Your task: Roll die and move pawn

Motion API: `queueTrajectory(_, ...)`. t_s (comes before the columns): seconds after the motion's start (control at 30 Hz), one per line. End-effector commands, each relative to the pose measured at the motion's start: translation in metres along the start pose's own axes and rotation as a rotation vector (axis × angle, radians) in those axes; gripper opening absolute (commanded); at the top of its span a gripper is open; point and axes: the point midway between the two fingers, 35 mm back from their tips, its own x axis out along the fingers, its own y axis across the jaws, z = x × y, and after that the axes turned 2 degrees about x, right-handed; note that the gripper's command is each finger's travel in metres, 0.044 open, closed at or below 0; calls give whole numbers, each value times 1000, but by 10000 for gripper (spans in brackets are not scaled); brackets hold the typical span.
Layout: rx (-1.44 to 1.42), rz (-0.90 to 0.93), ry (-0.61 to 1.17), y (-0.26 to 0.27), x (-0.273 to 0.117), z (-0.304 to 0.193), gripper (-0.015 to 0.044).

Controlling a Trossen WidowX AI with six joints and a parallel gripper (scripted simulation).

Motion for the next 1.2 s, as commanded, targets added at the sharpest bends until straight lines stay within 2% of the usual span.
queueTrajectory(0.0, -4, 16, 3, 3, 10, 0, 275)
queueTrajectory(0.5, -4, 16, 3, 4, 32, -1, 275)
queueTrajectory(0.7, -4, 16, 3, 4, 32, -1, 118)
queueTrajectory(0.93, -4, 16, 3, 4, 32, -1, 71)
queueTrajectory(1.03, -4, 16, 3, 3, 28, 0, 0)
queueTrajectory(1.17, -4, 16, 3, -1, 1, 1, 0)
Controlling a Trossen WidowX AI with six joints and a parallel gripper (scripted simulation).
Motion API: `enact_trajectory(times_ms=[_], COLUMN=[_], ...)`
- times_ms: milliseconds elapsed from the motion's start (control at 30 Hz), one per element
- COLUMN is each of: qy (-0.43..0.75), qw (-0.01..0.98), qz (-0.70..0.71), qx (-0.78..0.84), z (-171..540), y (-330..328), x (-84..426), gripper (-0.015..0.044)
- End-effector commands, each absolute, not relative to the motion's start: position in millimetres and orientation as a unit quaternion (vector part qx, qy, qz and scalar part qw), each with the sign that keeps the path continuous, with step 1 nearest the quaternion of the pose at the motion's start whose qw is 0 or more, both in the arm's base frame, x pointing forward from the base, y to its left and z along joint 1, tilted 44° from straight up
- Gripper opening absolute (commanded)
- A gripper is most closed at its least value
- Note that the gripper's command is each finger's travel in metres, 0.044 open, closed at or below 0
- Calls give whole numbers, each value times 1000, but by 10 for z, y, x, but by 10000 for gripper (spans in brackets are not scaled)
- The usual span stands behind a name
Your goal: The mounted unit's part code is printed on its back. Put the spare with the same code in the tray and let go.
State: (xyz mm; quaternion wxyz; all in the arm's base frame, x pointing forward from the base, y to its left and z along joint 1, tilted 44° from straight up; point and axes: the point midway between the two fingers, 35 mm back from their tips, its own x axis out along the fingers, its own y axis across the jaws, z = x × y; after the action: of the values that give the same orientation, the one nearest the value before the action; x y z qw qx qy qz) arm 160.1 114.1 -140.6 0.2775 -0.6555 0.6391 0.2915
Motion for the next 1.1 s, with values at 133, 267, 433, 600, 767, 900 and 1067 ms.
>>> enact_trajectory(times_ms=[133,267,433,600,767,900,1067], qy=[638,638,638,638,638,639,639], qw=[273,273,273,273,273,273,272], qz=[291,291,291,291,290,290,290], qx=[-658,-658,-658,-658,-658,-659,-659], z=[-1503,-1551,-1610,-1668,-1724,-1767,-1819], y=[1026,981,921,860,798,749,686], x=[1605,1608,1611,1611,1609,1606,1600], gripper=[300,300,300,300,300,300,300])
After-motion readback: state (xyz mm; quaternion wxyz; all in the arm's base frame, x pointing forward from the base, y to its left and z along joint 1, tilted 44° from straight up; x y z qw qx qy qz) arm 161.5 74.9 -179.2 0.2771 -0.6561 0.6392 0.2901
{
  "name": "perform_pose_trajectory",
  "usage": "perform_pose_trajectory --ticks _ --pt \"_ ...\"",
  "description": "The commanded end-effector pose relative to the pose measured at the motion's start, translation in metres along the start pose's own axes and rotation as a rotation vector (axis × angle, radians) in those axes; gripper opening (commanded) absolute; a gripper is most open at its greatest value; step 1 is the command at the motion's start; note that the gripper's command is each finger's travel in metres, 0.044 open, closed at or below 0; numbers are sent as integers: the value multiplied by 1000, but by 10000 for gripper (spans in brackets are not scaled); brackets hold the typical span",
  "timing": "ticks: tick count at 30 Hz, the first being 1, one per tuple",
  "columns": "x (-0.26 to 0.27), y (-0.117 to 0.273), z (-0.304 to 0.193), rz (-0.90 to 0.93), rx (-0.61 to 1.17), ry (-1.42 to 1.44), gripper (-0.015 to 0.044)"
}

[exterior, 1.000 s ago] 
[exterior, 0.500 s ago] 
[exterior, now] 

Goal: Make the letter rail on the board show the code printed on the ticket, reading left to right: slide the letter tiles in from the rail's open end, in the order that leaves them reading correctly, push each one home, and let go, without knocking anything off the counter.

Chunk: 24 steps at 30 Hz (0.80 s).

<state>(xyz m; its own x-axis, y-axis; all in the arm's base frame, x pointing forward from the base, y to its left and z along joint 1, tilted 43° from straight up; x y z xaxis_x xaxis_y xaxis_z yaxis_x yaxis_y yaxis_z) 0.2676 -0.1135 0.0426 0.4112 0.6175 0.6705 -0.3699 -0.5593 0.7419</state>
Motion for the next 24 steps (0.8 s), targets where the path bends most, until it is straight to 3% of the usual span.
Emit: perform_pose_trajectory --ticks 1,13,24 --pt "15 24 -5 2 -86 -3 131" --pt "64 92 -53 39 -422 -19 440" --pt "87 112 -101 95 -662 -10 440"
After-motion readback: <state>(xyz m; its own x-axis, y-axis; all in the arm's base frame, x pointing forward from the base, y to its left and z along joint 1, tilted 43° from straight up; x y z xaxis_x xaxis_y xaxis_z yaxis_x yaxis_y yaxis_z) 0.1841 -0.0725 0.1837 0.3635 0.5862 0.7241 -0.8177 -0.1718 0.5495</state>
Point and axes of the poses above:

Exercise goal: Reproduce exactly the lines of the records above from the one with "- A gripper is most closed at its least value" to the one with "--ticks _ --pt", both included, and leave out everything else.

Solution to the exercise:
- A gripper is most closed at its least value
- Note that the gripper's command is each finger's travel in metres, 0.044 open, closed at or below 0
- Calls give whole numbers, each value times 1000, but by 10 for z, y, x, but by 10000 for gripper (spans in brackets are not scaled)
- The usual span stands behind a name
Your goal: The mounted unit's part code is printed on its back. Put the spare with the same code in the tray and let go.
State: (xyz mm; quaternion wxyz; all in the arm's base frame, x pointing forward from the base, y to its left and z along joint 1, tilted 44° from straight up; point and axes: the point midway between the two fingers, 35 mm back from their tips, its own x axis out along the fingers, its own y axis across the jaws, z = x × y; after the action: of the values that give the same orientation, the one nearest the value before the action; x y z qw qx qy qz) arm 160.1 114.1 -140.6 0.2775 -0.6555 0.6391 0.2915
Motion for the next 1.1 s, with values at 133, 267, 433, 600, 767, 900 and 1067 ms.
>>> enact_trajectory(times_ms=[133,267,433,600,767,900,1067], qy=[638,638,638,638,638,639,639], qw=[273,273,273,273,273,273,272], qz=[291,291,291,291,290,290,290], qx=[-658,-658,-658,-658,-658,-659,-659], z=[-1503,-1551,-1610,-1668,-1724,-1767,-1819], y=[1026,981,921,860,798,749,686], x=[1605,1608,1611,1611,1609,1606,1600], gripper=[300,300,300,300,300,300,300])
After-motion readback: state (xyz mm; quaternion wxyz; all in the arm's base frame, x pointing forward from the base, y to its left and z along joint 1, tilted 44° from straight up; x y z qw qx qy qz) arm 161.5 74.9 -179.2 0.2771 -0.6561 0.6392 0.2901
{
  "name": "perform_pose_trajectory",
  "usage": "perform_pose_trajectory --ticks _ --pt \"_ ...\"",

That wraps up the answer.